Sony TV has two audio choices:
1/ Speakers On
2/ Speakers Off 
Is there any way to use the TVs built in speakers simultaneously with my external speakers?


----------



## v-six (Sep 12, 2004)

*Re: Combine speakers*

The options you listed are pretty limiting. When you select 'speakers on' does your output go dead? Are you using an analog output or a digital output?

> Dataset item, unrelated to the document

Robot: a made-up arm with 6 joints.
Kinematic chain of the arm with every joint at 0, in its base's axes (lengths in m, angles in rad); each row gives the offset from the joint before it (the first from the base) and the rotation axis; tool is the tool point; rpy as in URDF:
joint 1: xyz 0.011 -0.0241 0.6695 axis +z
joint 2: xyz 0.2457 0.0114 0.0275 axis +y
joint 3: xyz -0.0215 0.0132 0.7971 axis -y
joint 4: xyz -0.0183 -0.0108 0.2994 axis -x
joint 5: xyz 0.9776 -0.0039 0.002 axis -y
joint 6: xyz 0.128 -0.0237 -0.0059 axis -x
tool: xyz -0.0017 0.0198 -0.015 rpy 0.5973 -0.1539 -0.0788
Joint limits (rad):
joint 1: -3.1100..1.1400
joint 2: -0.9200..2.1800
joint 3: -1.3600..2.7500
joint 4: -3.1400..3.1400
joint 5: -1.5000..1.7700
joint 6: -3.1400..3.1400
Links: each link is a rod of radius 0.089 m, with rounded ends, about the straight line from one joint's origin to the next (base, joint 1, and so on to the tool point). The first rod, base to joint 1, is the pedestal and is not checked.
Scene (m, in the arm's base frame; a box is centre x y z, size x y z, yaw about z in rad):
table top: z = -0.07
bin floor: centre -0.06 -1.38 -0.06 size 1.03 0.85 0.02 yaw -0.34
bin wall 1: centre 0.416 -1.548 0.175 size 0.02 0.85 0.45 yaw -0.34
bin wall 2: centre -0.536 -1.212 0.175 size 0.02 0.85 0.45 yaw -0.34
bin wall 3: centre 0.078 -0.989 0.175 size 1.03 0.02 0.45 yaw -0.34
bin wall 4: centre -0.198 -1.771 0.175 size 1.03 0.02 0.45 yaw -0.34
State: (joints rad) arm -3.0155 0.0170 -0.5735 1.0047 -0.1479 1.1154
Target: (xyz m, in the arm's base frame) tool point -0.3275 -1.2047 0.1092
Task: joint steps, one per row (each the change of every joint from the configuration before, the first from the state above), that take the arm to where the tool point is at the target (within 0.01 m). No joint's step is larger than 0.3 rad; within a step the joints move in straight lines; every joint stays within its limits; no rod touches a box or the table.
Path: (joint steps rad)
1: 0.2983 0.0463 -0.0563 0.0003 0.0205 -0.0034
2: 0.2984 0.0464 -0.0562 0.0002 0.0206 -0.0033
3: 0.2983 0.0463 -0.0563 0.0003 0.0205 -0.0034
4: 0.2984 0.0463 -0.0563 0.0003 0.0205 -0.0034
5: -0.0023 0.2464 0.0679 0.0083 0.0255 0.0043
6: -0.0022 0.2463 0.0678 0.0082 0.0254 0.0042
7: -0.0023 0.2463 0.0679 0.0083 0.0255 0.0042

There may be an additional menu setting for the external audio out. That could have options like fixed, variable, or dual. If what you listed is the only option available, it may not be possible without an unreasonable amount of re-engineering and warranty voiding 

Just curious, why do you want to use both? There are a few situations where that's good to have, but in many cases you'll get cleaner sound just using external speakers. Still, that's not always desirable.


----------



## Corday (Mar 3, 2010)

*Re: Combine speakers*

Output is analog. No additional settings. My wife's hearing was the problem as the TVs speakers (sound to center of the room) work well for her (turned to a ridiculous volume), while I appreciate the simulated surround sound coming from my 24" "blasters". I was aware I'd lose quality and sort of figured "re-engineering" (not worth it) would be required. Was hoping for a fairly low volume setting for both of us, but I guess the easiest solution is to switch externals on and off when only one of us is viewing. I'll mark thread as solved.


----------